### REQUIRED ACTION
Could you restate, exactly and with nothing added, the lines from the start of the data through the line that holds "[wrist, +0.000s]", leaving the pictures out?

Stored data

════════════════════

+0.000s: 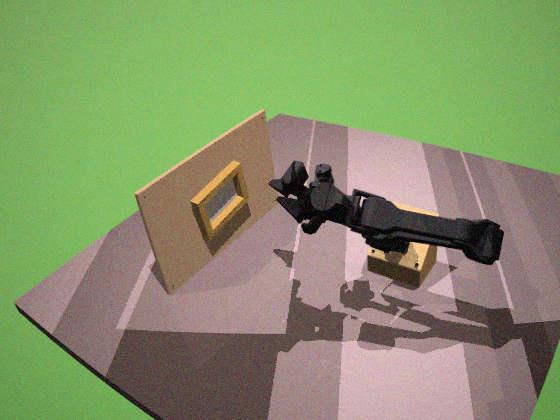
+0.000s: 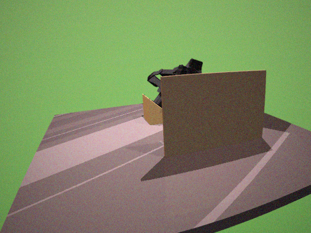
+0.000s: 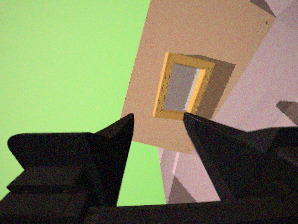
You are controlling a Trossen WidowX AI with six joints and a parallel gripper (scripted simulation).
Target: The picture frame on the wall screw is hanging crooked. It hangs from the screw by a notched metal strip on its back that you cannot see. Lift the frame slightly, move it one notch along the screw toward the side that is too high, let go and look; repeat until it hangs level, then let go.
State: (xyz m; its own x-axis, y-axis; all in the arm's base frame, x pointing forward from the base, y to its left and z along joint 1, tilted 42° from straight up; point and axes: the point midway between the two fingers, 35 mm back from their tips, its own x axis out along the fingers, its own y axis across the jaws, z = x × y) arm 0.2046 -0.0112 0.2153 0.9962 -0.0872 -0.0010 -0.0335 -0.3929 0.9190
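Now: gripper tip 20 cm short of the picture frame, 9 cm above it and 2 cm to the left of it. The rest, counted from my gripper tip: tan wall panel: 21 cm ahead, 9 cm below, 3 cm to the right.
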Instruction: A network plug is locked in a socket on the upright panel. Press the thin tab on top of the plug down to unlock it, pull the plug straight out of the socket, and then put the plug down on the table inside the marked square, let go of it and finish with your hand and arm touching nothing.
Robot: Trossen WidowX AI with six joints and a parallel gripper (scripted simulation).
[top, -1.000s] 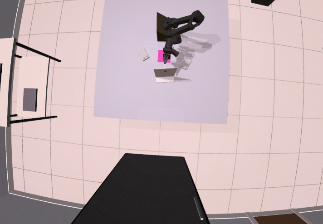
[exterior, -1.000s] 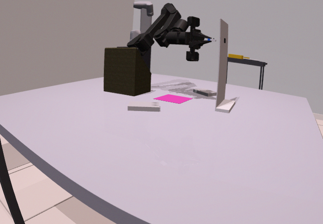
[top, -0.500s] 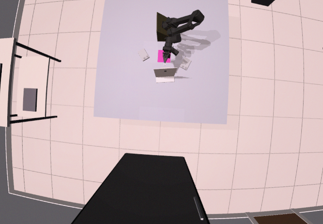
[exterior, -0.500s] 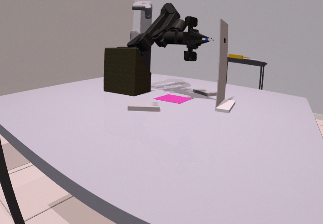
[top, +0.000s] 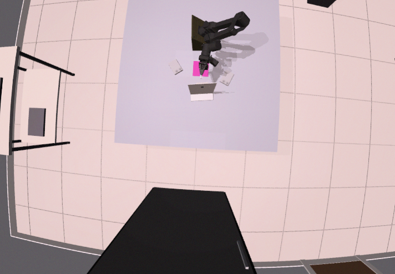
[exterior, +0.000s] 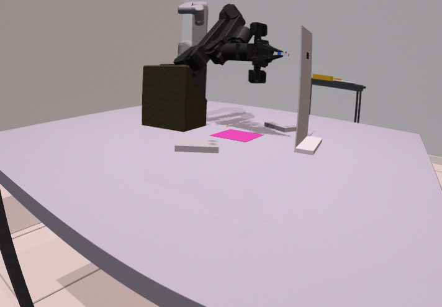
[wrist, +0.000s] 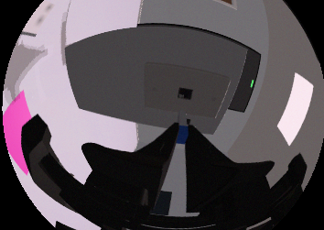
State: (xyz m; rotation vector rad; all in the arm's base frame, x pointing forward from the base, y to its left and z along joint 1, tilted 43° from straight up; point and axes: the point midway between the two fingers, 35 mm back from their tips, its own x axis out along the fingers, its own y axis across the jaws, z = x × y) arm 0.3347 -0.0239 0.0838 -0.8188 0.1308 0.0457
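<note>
Right now my gripper tip is 250 mm above the magenta marked square, 130 mm past it and 10 mm to the left of it. Also, from my gripper tip: upright white panel: 100 mm below, 80 mm ahead, 20 mm to the left.
</note>
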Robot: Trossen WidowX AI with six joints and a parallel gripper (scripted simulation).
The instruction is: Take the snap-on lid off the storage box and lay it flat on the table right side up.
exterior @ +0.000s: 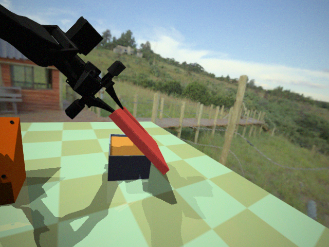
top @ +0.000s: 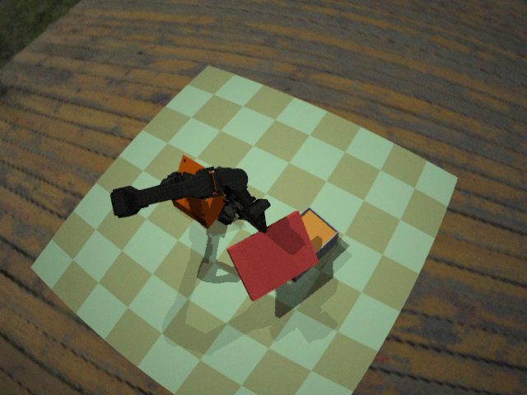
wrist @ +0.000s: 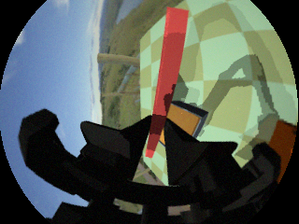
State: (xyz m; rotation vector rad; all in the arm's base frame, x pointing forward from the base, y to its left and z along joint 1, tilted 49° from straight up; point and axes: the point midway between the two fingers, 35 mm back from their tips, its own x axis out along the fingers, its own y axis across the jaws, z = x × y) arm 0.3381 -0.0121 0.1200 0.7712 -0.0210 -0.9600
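Right now my gripper tip is 5 cm short of the red lid, 4 cm to the left of it and 5 cm above it. Also, from my gripper tip: grey-blue storage box (8 cm ahead, 9 cm to the left, 19 cm below).
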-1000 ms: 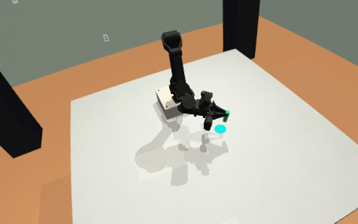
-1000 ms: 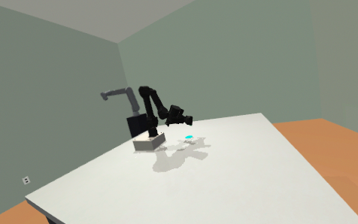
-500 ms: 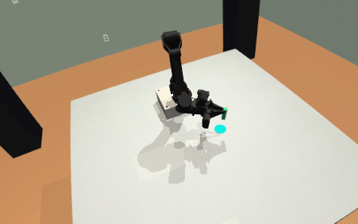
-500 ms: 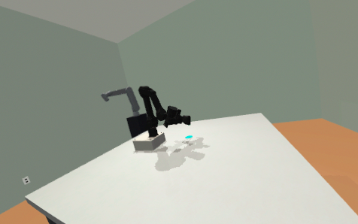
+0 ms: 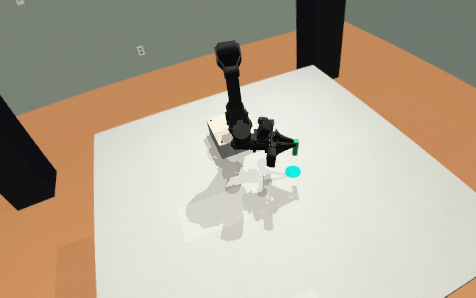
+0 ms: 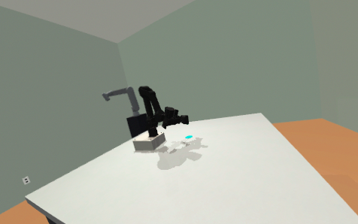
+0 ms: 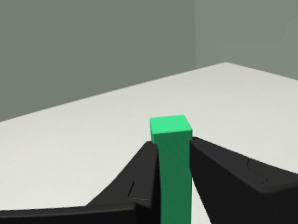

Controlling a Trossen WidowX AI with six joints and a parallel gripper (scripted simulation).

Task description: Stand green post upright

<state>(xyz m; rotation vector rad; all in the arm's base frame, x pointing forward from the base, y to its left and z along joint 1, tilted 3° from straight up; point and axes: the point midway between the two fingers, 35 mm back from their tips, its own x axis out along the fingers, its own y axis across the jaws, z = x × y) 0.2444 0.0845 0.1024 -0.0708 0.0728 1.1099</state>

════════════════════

### EXERCISE RESPONSE
+0.000s: 
+0.000s: 
+0.000s: 
You are controlling a Trossen WidowX AI with six joints and a parallel gripper (scripted simulation).
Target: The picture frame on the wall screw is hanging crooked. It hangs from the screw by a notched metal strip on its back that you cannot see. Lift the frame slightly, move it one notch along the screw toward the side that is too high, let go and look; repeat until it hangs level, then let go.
State: (xyz m; its own x-axis, y-axis; all in the arm's base frame, x pointing forward from the base, y to its left and z along joint 1, tilted 42° from straight up; point and axes: the point midway between the two fingers, 35 mm back from their tips, its own x axis out along the fingers, its own y axis across the jaws, z = x × y) arm 0.2046 -0.0112 0.2153 0.9962 -0.0872 -0.0010 -0.0335 -0.3929 0.9190
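Now: gripper tip 20 cm short of the picture frame, 9 cm above it and 2 cm to the left of it. The rest, counted from my gripper tip: tan wall panel: 21 cm ahead, 9 cm below, 3 cm to the right.
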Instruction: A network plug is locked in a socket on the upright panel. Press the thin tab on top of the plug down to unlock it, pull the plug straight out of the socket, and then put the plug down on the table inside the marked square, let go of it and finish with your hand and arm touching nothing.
Robot: Trossen WidowX AI with six joints and a parallel gripper (scripted simulation).
[top, -1.000s] 
[exterior, -1.000s] 
[top, -0.500s] 
[exterior, -0.500s] 
[top, +0.000s] 
[exterior, +0.000s] 
[wrist, +0.000s] 

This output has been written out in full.